Force nous est de constater que si la gloire du Père n’a pas rencontré d’obstacle en se répandant sur le Fils, celui-ci par contre a dû vaincre une résistance inouïe pour faire refluer cette gloire vers le Père. Non pas que l’élan d’amour du Fils vers le Père se soit affadi, mais parce que le Fils s’est chargé des refus d’amour de toute l’humanité, passée, présente et à venir. Le drame de la Passion nous dit le combat victorieux du Fils sur toute la haine du monde, qui sévit depuis que le péché nous a asservis au démon. L’amour du Fils pour le Père demeure intact, mais il a accepté que son humanité soit « plombée » par notre péché qui le cloue sur la croix après l’avoir écrasé sous le bois. Aussi le Père n’est-il pas glorifié par les supplices subis par son Fils, mais par la surabondance d’amour que celui-ci déploie pour nous sauver : nous arrachant à la puissance des ténèbres il nous emmène dans la demeure du Père afin que nous y soyons glorifiés en lui.
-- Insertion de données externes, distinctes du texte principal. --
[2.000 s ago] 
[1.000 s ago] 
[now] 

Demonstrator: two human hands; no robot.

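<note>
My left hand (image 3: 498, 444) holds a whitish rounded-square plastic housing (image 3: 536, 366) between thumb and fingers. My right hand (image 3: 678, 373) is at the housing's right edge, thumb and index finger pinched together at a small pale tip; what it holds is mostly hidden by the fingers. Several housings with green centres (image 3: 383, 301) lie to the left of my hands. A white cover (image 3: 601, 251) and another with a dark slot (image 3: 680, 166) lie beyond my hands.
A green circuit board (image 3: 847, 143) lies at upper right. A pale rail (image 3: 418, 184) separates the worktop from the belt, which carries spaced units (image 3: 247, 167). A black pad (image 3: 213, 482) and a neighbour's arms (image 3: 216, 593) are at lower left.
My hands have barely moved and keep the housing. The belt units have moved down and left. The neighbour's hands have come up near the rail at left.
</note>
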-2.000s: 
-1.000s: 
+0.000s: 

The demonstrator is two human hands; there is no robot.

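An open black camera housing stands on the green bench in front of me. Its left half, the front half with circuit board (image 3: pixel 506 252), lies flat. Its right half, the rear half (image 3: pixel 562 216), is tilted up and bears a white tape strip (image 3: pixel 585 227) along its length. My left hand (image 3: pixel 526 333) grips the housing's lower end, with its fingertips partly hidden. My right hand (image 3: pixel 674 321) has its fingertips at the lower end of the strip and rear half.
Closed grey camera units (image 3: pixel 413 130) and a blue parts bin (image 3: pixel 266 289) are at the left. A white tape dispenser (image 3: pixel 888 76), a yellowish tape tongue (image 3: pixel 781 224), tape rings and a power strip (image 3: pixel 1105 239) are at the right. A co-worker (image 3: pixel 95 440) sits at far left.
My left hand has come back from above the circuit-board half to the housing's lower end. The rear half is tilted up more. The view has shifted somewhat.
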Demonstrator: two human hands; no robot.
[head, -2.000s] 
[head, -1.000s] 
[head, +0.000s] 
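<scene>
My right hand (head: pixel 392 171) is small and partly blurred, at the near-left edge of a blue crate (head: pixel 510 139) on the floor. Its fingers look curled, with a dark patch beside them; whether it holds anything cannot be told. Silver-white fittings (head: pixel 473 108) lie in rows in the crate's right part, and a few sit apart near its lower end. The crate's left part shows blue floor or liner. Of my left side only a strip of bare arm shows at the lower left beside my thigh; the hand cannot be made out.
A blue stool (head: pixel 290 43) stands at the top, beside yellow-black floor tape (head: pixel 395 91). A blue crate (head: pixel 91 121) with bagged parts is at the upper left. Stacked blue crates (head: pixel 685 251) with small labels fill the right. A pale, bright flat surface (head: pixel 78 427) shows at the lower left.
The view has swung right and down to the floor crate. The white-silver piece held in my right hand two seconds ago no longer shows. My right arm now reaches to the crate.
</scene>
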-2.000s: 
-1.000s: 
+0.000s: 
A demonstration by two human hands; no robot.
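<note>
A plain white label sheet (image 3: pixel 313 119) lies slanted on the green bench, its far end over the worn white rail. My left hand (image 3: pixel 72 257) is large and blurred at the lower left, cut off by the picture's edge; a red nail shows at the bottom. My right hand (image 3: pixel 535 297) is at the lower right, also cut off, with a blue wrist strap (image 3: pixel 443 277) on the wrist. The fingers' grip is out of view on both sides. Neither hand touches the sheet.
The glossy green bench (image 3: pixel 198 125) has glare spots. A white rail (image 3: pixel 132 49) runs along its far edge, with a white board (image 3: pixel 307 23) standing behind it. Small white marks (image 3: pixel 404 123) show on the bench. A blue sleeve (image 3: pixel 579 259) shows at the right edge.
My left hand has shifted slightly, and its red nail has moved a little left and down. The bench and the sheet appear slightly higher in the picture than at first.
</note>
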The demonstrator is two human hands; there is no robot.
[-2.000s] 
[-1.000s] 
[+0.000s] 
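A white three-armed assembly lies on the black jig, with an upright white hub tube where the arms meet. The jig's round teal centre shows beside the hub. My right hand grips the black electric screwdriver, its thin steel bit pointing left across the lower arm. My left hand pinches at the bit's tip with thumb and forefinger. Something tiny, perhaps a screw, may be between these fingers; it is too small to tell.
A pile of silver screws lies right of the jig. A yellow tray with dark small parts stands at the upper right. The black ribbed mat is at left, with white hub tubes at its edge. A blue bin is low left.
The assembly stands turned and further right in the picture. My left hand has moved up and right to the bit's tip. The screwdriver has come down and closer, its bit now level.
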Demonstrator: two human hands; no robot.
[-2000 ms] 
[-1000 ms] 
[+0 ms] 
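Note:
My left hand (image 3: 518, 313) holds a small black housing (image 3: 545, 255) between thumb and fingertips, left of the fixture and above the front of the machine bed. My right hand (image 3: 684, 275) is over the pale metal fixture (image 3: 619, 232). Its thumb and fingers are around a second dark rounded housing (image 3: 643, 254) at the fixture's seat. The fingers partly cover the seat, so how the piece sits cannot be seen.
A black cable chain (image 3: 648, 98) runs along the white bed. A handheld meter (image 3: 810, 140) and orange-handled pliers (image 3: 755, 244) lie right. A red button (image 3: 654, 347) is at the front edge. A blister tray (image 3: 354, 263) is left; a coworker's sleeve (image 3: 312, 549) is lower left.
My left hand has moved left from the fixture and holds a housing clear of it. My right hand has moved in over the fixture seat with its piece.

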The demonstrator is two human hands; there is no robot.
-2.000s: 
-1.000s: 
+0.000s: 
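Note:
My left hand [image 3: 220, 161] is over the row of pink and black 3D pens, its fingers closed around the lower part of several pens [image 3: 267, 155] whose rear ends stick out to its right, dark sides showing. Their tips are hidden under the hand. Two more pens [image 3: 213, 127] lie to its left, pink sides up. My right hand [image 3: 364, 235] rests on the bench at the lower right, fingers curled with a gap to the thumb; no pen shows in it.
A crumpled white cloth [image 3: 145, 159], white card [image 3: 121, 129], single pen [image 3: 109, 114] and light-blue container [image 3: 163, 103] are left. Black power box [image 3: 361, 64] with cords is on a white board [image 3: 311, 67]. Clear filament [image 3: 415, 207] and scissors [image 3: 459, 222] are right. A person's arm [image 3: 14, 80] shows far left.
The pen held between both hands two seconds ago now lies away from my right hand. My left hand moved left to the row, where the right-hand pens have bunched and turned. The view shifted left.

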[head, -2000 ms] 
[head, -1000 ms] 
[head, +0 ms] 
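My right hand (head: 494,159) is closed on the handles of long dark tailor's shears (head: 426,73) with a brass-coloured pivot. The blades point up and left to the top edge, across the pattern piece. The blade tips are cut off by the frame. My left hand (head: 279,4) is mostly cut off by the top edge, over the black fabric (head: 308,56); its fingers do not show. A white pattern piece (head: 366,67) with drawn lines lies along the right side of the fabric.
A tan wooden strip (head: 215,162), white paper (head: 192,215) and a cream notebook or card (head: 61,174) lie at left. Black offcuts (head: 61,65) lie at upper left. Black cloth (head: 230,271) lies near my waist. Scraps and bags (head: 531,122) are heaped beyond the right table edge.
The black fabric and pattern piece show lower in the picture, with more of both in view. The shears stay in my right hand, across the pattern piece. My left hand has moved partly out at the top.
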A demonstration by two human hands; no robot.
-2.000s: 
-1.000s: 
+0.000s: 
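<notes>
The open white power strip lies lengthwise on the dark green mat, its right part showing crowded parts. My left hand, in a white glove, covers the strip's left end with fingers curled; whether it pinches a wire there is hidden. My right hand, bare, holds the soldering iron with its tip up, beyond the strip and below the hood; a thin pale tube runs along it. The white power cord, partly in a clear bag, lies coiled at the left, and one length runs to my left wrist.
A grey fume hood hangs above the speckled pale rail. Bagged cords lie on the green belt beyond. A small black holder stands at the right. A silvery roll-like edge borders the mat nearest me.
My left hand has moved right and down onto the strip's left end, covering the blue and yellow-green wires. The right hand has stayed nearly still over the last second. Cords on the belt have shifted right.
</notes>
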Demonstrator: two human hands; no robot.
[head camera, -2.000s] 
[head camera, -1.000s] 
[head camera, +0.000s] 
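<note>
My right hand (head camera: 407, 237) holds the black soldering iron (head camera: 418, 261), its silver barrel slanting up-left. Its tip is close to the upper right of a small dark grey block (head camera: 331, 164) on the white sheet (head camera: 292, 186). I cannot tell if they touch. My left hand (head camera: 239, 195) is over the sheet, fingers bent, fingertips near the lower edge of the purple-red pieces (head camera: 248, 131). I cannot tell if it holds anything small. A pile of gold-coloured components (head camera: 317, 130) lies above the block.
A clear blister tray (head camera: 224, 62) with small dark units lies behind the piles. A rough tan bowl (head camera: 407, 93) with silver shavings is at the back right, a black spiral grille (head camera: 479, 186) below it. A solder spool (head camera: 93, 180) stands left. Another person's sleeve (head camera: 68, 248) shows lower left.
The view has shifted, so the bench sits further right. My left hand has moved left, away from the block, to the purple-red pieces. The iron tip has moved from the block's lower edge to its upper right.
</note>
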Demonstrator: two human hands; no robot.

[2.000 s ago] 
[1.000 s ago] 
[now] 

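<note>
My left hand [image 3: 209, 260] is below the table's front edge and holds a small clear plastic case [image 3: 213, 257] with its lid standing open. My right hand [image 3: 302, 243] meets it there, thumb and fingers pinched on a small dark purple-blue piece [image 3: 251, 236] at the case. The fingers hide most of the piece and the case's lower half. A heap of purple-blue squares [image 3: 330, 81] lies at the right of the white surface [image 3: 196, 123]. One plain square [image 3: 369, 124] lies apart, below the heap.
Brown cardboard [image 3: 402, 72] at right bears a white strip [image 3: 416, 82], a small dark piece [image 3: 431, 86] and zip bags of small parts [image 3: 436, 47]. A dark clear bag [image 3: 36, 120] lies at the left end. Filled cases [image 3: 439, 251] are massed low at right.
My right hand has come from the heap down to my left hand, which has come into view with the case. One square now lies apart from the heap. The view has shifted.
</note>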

Cette longue méditation était sans doute indispensable pour accéder à l’intelligence de l’autre parole, tout aussi déconcertante de Jésus : « Je vous donne un commandement nouveau : c’est de vous aimer les uns les autres ». Si Notre-Seigneur s’adresse à ses apôtres comme à des enfants auxquels il commande de s’aimer les uns les autres, c’est donc qu’ils n’ont pas encore commencé à le faire, parce qu’ils en étaient jusque là incapables. Et ce qui vaut pour eux vaut bien sûr aussi pour nous. Nous nous imaginons que nous savons aimer, alors qu’en réalité nous ne sommes capables de conjuguer ce verbe qu’à la première personne du singulier et dans le mode réflexif : « Je m’aime » - caricature narcissique du véritable amour, tant il est vrai que l’amour devrait tout au contraire nous sortir de nous-mêmes. Voilà pourquoi Jésus précise : « “Comme je vous ai aimés, vous aussi, aimez-vous les uns les autres”, c’est-à-dire avec le même renoncement radical dont j’ai fait preuve tout au long de ma passion. »
Peu à peu les choses s’éclairent. Nous aussi nous sommes appelés à la gloire ; à nous aussi le Père veut donner « sa propre gloire ». Si nous voulons participer à la gloire du Fils, il n’est d’autre chemin que celui sur lequel il nous précède : apprendre à nous servir des épreuves de la vie pour mourir à nos convoitises, nos revendications égoïstes, notre individualisme, nos ressentiments, nos haines, nos colères, nos jalousies et nos rancœurs ; et pour accueillir le germe de la vie véritable : l’Esprit Saint, qui seul est capable de nous apprendre à aimer en vérité. Comme le dit l’apôtre Paul, « il s’agit de connaître le Christ, d’éprouver la puissance de sa résurrection et de communier aux souffrances de sa Passion, en reproduisant en nous sa mort, dans l’espoir de parvenir, nous aussi, à ressusciter d’entre les morts » (Ph 3, 10-11). Que la perspective de la croix ne nous effraye ni ne nous paralyse. Le Père ne prend pas plaisir à notre souffrance pas plus qu’à celle de son Fils ; mais il est glorifié par la patience avec laquelle nous la supportons, et par l’amour dont nous la transfigurons. Saint Paul l’affirme avec force : « J’estime qu’il n’y a pas de commune mesure entre les souffrances du temps présent et la gloire que Dieu va bientôt révéler en nous » (Rm 8, 18). Soyons en bien convaincus : si nous persévérons dans la foi, l’espérance et la charité, « Dieu en retour nous donnera sa propre gloire, et il nous la donnera bientôt ».

« Seigneur, “affermis notre courage : il nous faut passer par bien des épreuves pour entrer dans ton Royaume” (1ère lect.). Ne permets pas que nous fléchissions, que nous renoncions à te suivre sur le chemin étroit de la sainteté. Donne-nous de “persévérer dans la foi” (Ibid.) afin de pouvoir être accueillis un jour dans “la demeure de Dieu où tu essuieras toute larme de nos yeux et où il n’y aura plus de pleurs, de cris ni de tristesse” (2nd lect.). Nous pourrons alors chanter éternellement “la gloire et l’éclat de ton règne” et te bénir pour la tendresse et la bonté que tu déploies pour toutes tes œuvres (Ps 144) ».